- **Your assignment**
Begin at the line below that has "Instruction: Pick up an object". Stop after the line that has "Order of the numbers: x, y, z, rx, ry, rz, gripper", repeating each line exactly and leaving out the pictures.

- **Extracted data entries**
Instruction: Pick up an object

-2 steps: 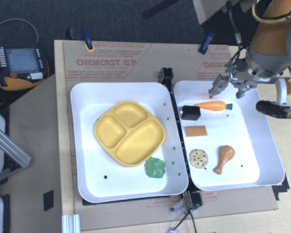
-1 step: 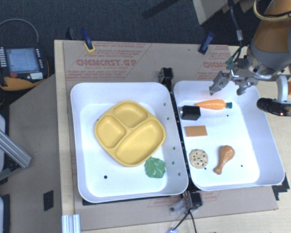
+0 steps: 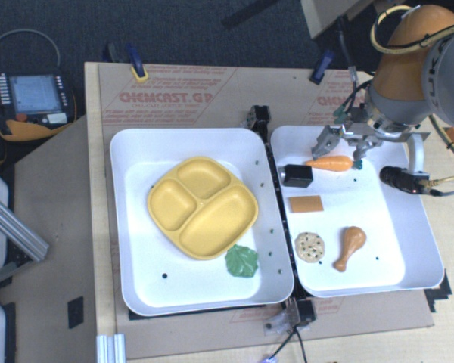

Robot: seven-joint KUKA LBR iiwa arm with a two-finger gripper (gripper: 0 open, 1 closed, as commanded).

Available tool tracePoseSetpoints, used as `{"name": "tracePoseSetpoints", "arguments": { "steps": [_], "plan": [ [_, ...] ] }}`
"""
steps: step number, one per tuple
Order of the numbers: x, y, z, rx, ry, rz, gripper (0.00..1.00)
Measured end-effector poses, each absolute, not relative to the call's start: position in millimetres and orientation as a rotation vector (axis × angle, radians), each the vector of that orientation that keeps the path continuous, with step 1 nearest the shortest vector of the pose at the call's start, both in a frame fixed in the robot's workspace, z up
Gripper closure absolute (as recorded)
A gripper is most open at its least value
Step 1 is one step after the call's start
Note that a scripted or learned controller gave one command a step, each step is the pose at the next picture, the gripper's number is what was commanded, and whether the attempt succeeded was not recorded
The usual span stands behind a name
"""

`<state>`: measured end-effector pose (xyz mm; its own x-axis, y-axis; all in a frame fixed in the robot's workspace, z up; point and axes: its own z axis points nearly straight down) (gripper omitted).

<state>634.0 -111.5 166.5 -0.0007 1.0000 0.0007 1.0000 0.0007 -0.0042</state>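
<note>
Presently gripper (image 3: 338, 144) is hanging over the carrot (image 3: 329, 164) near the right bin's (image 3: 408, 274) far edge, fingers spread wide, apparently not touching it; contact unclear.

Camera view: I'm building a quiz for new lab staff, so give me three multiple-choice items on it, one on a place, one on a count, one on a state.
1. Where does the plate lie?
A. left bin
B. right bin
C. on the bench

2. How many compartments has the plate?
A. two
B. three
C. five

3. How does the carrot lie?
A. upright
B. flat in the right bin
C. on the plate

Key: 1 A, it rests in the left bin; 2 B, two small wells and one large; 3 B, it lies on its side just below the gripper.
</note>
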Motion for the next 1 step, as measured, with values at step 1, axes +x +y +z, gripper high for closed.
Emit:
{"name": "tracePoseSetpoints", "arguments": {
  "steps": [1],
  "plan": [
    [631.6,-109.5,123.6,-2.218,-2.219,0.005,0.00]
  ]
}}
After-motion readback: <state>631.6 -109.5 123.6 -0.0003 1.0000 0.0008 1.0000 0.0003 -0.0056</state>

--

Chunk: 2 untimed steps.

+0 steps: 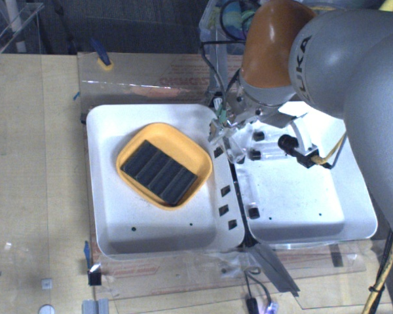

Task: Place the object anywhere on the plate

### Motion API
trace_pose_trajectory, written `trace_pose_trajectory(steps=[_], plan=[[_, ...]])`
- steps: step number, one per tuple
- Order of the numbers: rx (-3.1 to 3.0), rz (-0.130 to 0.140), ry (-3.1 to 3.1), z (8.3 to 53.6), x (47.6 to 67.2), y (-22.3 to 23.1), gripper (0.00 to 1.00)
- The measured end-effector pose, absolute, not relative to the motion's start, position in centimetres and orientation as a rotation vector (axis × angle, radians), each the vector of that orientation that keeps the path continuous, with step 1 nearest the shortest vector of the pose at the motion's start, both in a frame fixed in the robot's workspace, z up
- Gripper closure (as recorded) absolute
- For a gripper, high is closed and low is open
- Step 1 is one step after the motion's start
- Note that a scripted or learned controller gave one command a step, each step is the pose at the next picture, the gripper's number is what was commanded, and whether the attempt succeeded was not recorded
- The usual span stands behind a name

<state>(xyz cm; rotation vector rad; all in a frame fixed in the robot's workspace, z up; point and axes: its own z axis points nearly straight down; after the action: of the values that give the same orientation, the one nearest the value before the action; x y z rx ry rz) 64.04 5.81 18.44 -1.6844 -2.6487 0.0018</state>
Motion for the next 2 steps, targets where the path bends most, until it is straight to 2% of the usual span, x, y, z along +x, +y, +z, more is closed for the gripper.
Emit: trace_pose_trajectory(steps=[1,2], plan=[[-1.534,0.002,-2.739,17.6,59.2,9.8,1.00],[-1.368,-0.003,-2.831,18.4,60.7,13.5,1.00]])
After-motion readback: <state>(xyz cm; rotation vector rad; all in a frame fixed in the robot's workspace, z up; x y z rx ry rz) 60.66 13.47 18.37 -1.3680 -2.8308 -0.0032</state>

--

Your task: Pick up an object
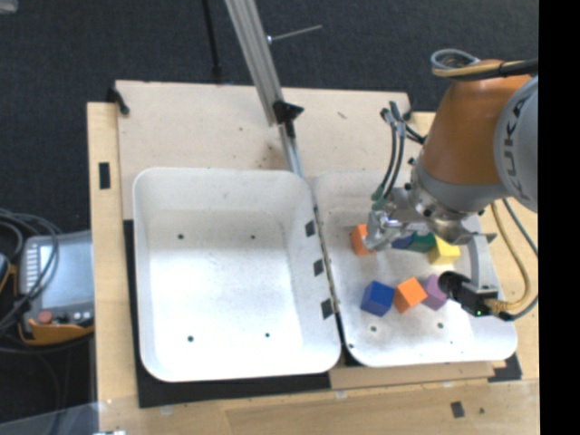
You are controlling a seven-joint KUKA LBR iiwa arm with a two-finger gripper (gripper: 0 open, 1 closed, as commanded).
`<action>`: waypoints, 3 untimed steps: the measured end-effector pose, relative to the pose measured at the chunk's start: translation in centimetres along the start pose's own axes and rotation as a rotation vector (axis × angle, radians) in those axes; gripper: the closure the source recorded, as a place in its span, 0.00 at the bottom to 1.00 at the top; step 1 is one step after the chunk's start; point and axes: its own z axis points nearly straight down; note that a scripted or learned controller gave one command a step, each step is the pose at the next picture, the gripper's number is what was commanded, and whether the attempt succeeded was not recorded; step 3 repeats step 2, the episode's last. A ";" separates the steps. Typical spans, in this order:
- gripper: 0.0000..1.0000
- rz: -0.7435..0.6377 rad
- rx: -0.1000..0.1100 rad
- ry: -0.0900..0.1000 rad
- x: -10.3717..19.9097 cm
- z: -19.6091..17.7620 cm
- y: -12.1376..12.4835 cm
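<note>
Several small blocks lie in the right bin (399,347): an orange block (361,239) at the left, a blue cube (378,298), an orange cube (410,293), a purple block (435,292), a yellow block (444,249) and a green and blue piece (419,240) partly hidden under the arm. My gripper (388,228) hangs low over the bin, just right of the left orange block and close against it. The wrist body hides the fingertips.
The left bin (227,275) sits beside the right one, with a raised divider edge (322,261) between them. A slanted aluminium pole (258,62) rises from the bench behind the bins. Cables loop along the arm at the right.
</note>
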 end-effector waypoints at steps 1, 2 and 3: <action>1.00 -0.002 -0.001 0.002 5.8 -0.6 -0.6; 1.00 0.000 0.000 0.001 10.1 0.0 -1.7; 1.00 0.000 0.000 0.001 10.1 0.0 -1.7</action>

- **Answer section**
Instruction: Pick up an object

-2 steps: 
-1 step: 
+0 steps: 

Robot: seven-joint KUKA LBR iiwa arm with a two-finger gripper (gripper: 0 open, 1 closed, as commanded).

Available tool tracePoseSetpoints, used as `{"name": "tracePoseSetpoints", "arguments": { "steps": [_], "plan": [ [_, ...] ] }}`
"""
steps: step number, one per tuple
Order of the numbers: x, y, z, rx, ry, rz, gripper (0.00..1.00)

The exercise has been fully answered.